# how do you cover



## eatmonksus (Mar 6, 2009)

up marijuana smells in clothes and rooms. i either have a keen sense of smell, or nothing will cover this smell


----------



## stove (Mar 6, 2009)

try washing the clothes? Or venting the room?


----------



## dirty_rotten_squatter (Mar 6, 2009)

put it in a zip lock back roll it up fill another one with baking powder, and put the rolled up weed in that and make sure all the air is out and seal it up. then spray air freshner and wash whatever it was around it shouldn't smell it worked for me.


----------



## eatmonksus (Mar 6, 2009)

dirty_rotten_squatter said:


> put it in a zip lock back roll it up fill another one with baking powder, and put the rolled up weed in that and make sure all the air is out and seal it up. then spray air freshner and wash whatever it was around it shouldn't smell it worked for me.



problem resolved. thans a bunch.


----------



## Speedy (Mar 6, 2009)

That seems like alot of work just to smoke weed. If I had to do that I would just quit smokin. To each their own though.


----------



## veggieguy12 (Mar 6, 2009)

To absorb/eliminate smoke going around a room and into clothes, carpet, etc. (I read this recently):
Get a replacement filter for a painter's mask - the one in a lil' plastic covering, with just a hole to attach to the breathers of the mask.
Save a cardboard tube from the middle of a toilet-paper roll.
Use a hot-glue gun to attach the tube to the roll.
After your pipe/bong hit, exhale into the tube.
Smoke is supposedly contained and doesn't drift around to smell up the area.

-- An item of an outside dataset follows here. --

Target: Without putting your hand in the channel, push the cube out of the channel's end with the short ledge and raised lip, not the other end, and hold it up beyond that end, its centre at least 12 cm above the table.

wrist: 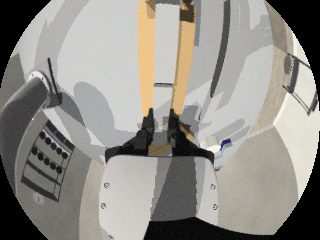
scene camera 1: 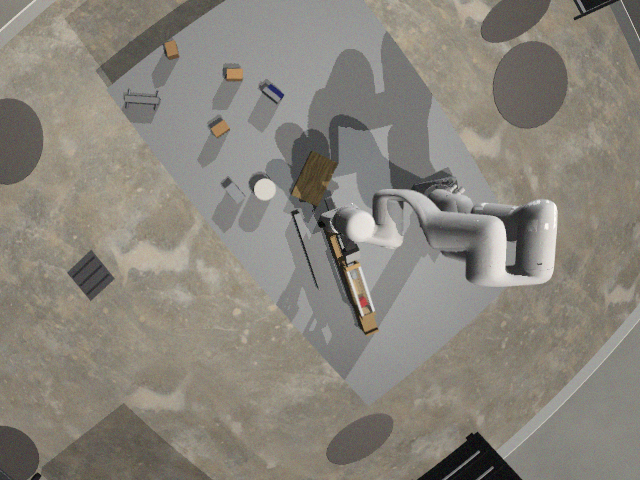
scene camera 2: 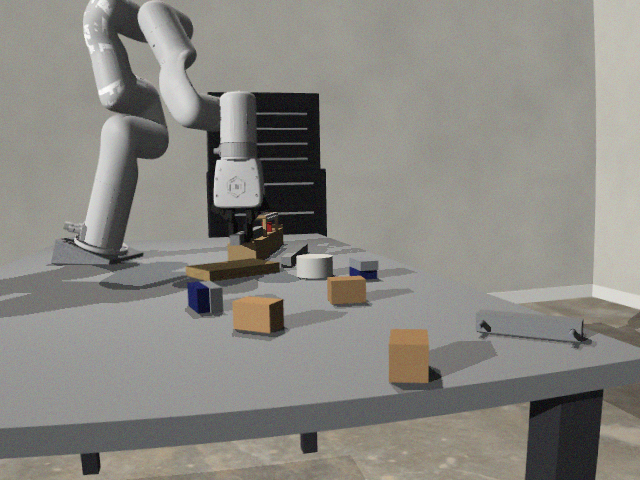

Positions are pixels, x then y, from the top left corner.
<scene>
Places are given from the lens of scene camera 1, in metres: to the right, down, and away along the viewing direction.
wooden slab (scene camera 1: 316, 174): -0.01, -0.20, 1.17
channel (scene camera 1: 332, 237): 0.04, -0.01, 1.18
</scene>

Also just found this: How to Make a Homemade Smoke Filter - wikiHow


----------



## eatmonksus (Mar 6, 2009)

Speedy said:


> That seems like alot of work just to smoke weed. If I had to do that I would just quit smokin. To each their own though.



when your carrying an oz and a half, its worth it.


----------



## wartomods (Mar 7, 2009)

smoke outside 

( lol i am stupid)


----------



## Ravie (Mar 8, 2009)

buy some fucking fabreeze.


----------



## Beer Mortal (Mar 8, 2009)

I normally just walk in to tacobell for 10 mins, then come out smelling like tacos.

(meant as a joke, if you have dry humor lol)

I normally find a stronger smell to cover myself with if i dont wanna smell like weed


----------



## NickCofphee (Mar 8, 2009)

veggieguy12 said:


> To absorb/eliminate smoke going around a room and into clothes, carpet, etc. (I read this recently):
> Get a replacement filter for a painter's mask - the one in a lil' plastic covering, with just a hole to attach to the breathers of the mask.
> Save a cardboard tube from the middle of a toilet-paper roll.
> Use a hot-glue gun to attach the tube to the roll.
> ...



Another way (probably easier to find) is to take a paper towel roll, stuff it with three or four dryer sheets. Then rubberband the end of it with another dryer sheet. Also, just barely tap the weed when you hit it.

Or...SMOKE OUTSIDE! Damn, 10 minutes and a bite to eat and you don't smell anymore.


----------



## eatmonksus (Mar 8, 2009)

Widerstand said:


> Just replace weed with beer.



i'm not 21, and surprizingly, it's easier and cheaper to get weed.


----------



## wartomods (Mar 8, 2009)

ahahah i wish i could say the same


----------